The Care Counsellor is responsible for supporting high-risk and non-compliant patients with chronic conditions by facilitating their proactive engagement in the Care Gaps Program. The role involves initiating patient onboarding, guiding them through their care journey, promoting treatment adherence, and addressing clinical gaps. Through coordinated, compassionate, and patient-centered communication, the coordinator ensures enhanced health outcomes, risk mitigation, and improved patient experience in alignment with organizational standards and regulatory requirements.
Take active responsibility to initiate patient onboarding and guides patient through the program with clinical support, clear communication, and planned coordination.

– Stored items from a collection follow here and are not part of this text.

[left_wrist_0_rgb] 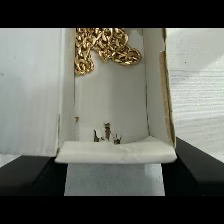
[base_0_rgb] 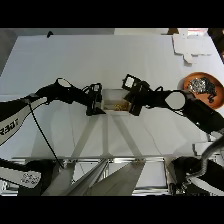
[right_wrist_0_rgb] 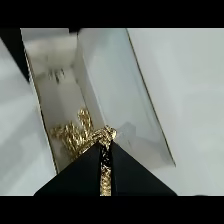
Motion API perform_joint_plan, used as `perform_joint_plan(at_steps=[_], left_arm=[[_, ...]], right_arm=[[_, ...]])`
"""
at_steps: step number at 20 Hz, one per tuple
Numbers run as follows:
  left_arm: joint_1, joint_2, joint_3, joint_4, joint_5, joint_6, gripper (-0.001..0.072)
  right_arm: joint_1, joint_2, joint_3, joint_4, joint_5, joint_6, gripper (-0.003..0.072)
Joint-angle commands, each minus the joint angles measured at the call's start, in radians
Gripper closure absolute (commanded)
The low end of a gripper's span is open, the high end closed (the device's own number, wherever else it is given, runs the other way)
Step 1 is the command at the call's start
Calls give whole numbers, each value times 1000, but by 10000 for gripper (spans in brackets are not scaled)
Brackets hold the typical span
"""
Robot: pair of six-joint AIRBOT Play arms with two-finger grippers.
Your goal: Fold the box and place the chain.
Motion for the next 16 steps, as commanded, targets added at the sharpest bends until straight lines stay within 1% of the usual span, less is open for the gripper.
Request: perform_joint_plan(at_steps=[1, 4, 6, 9, 10, 12, 13, 16], left_arm=[[0, 1, 0, 0, 0, 0, 502], [0, 1, 0, 0, 0, 0, 502], [0, 1, 0, 0, 0, 0, 502], [0, 1, 0, 0, 0, 0, 502], [0, 1, 0, 0, 0, 0, 502], [0, 1, 0, 0, 0, 0, 502], [0, 1, 0, 0, 0, 0, 502], [0, 1, 0, 0, 0, 0, 502]], right_arm=[[82, -81, 87, 13, -50, 110, 675], [144, -204, 176, 7, -36, 170, 675], [180, -269, 208, 7, -13, 170, 675], [190, -311, 214, 0, -3, 210, 674], [185, -311, 214, -20, -1, 241, 658], [168, -311, 214, -69, 6, 318, 419], [159, -308, 214, -83, 22, 349, 401], [151, -270, 214, -110, 116, 352, 400]])
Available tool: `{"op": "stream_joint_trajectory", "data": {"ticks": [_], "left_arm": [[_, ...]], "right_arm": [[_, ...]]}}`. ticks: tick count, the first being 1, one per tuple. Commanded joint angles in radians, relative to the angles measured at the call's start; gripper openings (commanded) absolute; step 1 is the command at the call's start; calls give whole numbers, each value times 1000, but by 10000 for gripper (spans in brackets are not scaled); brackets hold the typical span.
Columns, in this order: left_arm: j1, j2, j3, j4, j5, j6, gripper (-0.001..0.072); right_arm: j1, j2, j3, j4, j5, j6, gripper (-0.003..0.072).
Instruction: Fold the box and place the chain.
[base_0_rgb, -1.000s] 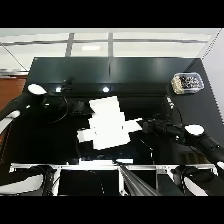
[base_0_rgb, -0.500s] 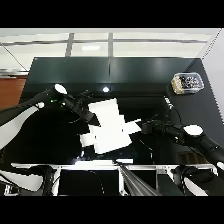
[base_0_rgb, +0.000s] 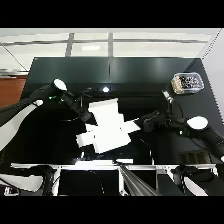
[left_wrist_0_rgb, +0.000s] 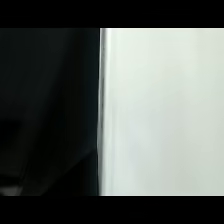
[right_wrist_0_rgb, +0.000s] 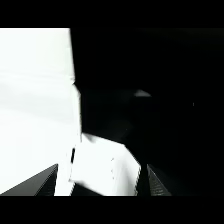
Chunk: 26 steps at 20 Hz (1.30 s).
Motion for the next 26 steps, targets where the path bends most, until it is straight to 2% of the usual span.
{"op": "stream_joint_trajectory", "data": {"ticks": [1,3,5,7,9,10,11,12,14,18,23,26], "left_arm": [[-35,146,-70,-55,208,81,23],[-88,233,-149,-95,348,235,25],[-148,257,-176,-26,377,448,26],[-193,257,-176,37,442,531,27],[-212,256,-176,42,547,558,27],[-214,252,-176,41,592,563,28],[-215,243,-176,43,624,563,29],[-215,230,-176,53,635,563,29],[-215,196,-176,57,618,563,29],[-219,157,-176,66,583,563,29],[-220,157,-176,64,552,609,29],[-220,157,-176,58,550,612,29]], "right_arm": [[-82,1,183,-266,232,6,605],[-119,1,262,-280,250,5,606],[-130,1,291,-248,193,6,606],[-123,-3,289,-170,188,6,606],[-94,-6,281,-242,201,-14,607],[-66,-13,272,-345,221,-32,636],[-35,-23,258,-443,239,-31,714],[-3,-36,236,-491,239,-29,714],[60,-58,200,-482,201,-39,714],[169,-74,138,-491,92,-241,711],[190,-75,59,-487,82,-394,705],[227,-75,17,-426,43,-458,705]]}}
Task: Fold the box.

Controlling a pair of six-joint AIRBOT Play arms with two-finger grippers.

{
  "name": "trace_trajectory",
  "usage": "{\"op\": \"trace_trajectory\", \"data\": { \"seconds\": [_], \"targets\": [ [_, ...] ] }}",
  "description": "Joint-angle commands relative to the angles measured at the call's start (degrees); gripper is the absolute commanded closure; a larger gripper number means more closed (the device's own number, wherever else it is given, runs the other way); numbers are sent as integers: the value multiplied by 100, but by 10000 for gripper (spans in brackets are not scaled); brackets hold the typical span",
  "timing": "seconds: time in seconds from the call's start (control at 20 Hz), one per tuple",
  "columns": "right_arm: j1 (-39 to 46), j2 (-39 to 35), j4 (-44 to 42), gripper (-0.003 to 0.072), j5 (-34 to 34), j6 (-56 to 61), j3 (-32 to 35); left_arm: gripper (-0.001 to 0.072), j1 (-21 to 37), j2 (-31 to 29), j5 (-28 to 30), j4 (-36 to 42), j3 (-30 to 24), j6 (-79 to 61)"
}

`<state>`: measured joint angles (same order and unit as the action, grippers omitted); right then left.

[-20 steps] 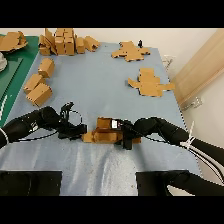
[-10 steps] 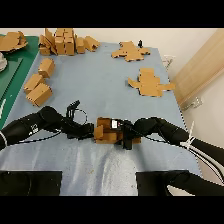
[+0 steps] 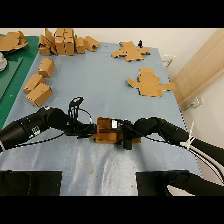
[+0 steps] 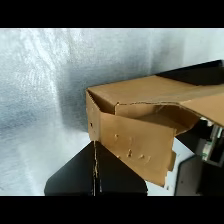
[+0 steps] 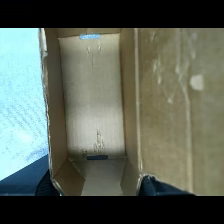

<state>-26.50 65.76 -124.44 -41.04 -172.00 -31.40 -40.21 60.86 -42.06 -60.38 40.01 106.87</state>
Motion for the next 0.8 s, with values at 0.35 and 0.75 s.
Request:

Ensure patient safety by identifying, preventing and managing risks in accordance with appropriate MCME risk policies, procedures and relevant legislation
To take active responsibility for positive patient experiences by creating a conducive environment as guided by nursing leadership
To provide accurate and comprehensive records of all communication, and education given to the patient, according to company standards and legal requirements
To utilize all required resources effectively and efficiently, according to company guidelines.
Bachelor’s degree or Diploma in Nursing or a related clinical field
2–3 years’ experience in chronic disease coordination, care navigation, or clinical administration.
Background as a nurse, clinic coordinator, case manager, or similar clinical-facing role.
Experience working with Electronic Health Records (EHR) systems; Trak Care knowledge is a strong plus.